Please copy every line with the string "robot" from the entries below.
====== Exercise input ======
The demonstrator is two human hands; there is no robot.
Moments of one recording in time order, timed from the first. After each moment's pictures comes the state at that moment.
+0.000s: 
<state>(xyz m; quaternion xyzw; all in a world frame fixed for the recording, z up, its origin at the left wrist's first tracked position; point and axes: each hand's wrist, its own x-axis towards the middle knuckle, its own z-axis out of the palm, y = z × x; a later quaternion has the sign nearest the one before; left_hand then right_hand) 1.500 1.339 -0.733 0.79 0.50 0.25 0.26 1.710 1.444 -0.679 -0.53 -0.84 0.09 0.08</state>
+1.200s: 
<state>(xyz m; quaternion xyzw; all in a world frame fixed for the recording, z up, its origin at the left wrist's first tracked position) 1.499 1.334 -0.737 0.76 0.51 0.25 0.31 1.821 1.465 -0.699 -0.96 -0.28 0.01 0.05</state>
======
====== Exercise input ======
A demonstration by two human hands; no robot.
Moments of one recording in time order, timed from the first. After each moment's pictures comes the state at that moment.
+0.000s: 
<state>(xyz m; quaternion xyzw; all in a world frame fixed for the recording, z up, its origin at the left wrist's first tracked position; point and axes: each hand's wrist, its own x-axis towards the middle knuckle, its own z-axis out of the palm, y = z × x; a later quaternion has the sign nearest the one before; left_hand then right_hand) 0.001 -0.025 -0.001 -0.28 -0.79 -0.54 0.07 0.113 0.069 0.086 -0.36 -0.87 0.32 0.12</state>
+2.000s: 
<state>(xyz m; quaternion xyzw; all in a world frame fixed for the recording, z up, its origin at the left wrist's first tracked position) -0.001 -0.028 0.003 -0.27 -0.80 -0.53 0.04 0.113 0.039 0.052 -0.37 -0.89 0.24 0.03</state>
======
Completed exercise —
The demonstrator is two human hands; there is no robot.
A demonstration by two human hands; no robot.

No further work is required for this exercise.